Es geht nicht darum, stillzuhalten oder sich zu mäßigen. Frauen sollten mit Härte auf Härte reagieren. Und sie müssen auch keine Brücken zu jenen bauen, die gar nicht solidarisch sein wollen mit ihnen. Nur: Wer sich in Feindbildern verliert, verliert auch den Kampf. Es gibt auch Männer, die es erschreckt, wie gegen feministischen Fortschritt vorgegangen wird. Frauen könnten in Männern daher auch Verbündete finden. Ja, sie müssen es sogar.

Zugegeben, manchmal sehne ich mich auch nach einer Gesellschaft ohne Männer. Wenn sich das Miteinander dann nur annähernd so anfühlt wie die Taylor-Swift-Konzerte, auf denen ich war … wo bitte kann ich unterschreiben?

Da das aber weder realistisch noch mehrheitsfähig ist, geht es nur mit einem konstruktiven Dialog. Heuchlerisch wäre es, so zu tun, als könnte echte Gleichberechtigung schmerzfrei gelingen. Feminismus konfrontiert Männer notgedrungen mit schmerzhaften Fragen.
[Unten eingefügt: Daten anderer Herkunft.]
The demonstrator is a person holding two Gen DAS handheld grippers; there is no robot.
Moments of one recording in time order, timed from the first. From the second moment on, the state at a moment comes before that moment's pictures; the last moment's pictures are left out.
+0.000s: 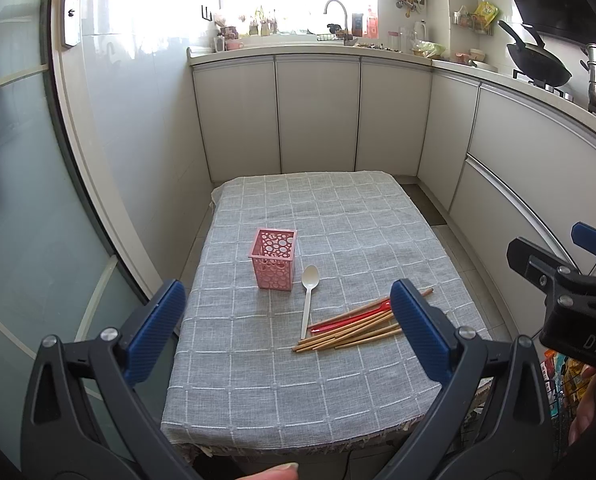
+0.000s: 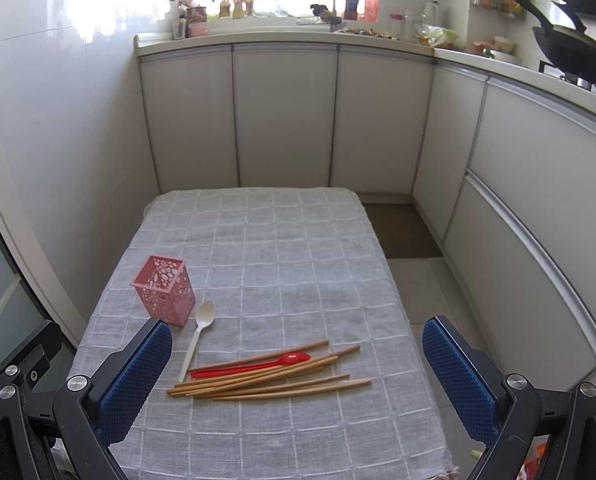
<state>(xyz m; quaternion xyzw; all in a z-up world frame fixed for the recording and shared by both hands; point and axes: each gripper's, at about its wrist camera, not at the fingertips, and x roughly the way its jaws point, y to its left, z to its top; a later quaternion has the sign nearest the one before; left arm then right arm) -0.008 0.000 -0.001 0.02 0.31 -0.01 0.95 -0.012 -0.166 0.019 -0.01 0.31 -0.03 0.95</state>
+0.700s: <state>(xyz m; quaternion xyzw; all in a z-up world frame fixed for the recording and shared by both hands) -0.008 0.002 0.002 0.02 0.30 -0.01 0.95 -0.012 -0.164 0.018 0.00 0.30 -0.03 0.95</state>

Natürlich tut es weh, ganz persönlich anzuerkennen, dass man – ob bewusst oder unbewusst – von einer Ordnung profitiert, in der es immer nach Geschlecht ging. Natürlich verlangt es Männern viel ab. Natürlich ist es unbequem, sich einzugestehen, dass man Teil eines Systems ist, das andere benachteiligt. Dass die eigenen Erfolge womöglich nicht nur darauf beruhen, dass man sich selbst so dolle angestrengt hat.

Veränderung ist selten sanft. Frauen müssen kämpfen. Aber Frauen und Männer und alle anderen, die wirkliche Gleichberechtigung erzielen wollen, sollten sich nicht an Feindbildern abarbeiten müssen.